# ENWorld DC Gameday IV - March 14th



## Rodrigo Istalindir (Feb 11, 2009)

DC Gameday IV will be on March 14th, 2009.  Visit the gameday forum and subscribe to the master thread for details and continuous updates, or go to www.dcgameday.com

ATTENTION:  There has been a venue change.  Due to another screwup on the part of my apartment building, we recently found out they'd double booked the weekend of the gameday and we were out of luck.  We have, courtesy of Lyonesse, found a replacement.

The new venue is the 9th floor of the AFT building, at the corner of New Jersey Ave and F St NW.  It's two blocks or so from the Union Station stop on  Metro's Red Line.  There's plenty of places nearby to eat, there's a small kitchen, bathrooms, plenty of tables and chairs, etc.  There is *no* parking in the building's garage; however, there is a parking garage at Union Station, and you can always take your chances with street parking.  Not ideal, but we'll just have to deal with it.

Look for further details in the next few days.  
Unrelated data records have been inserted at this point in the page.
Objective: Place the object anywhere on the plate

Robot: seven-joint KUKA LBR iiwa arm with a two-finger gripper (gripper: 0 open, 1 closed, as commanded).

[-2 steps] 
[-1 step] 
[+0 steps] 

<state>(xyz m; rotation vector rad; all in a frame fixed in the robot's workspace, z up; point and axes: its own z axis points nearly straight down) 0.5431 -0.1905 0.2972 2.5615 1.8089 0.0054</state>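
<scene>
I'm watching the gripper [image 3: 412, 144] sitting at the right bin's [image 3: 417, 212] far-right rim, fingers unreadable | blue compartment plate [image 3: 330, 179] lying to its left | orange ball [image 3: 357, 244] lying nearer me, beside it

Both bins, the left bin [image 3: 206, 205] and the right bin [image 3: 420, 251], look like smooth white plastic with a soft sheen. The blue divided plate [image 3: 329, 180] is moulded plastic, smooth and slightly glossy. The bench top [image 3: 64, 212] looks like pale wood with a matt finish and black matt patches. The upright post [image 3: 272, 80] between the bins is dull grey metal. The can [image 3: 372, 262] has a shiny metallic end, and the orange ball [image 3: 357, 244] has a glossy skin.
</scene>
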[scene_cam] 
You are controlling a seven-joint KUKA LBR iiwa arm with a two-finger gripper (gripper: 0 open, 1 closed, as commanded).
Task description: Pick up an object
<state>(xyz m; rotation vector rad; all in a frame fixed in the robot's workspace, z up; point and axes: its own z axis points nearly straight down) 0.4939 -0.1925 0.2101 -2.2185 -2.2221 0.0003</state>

The facilities are excellent, but it is a secure building, so I need to compile a list of attendees to leave with the security guards at the front desk.  *If you plan on attending, or even think you might attend, please email me  at jckline at gmail dot com with your (real) name and the names of anyone who may be coming with you that don't post here* 


Directions from Union Station.




Venue change:  The new location is the 9th floor of the AFT building at the corner of New Jersey Ave and F St. NW.  See above for details.
Prospective GMs will be allowed to start posting games on the 1st of February.
Player signups will start on the 14th of February.
There will be a morning (10-2:30) and afternoon (3:30-8) session, followed by freeform screwing around and pizza or somesuch. Rel pointed out to me that it is also Steak and Blowjob day, so I asssume that means he's offering one or both.


----------



## Rodrigo Istalindir (Mar 5, 2009)

Venue change -- see first post.


----------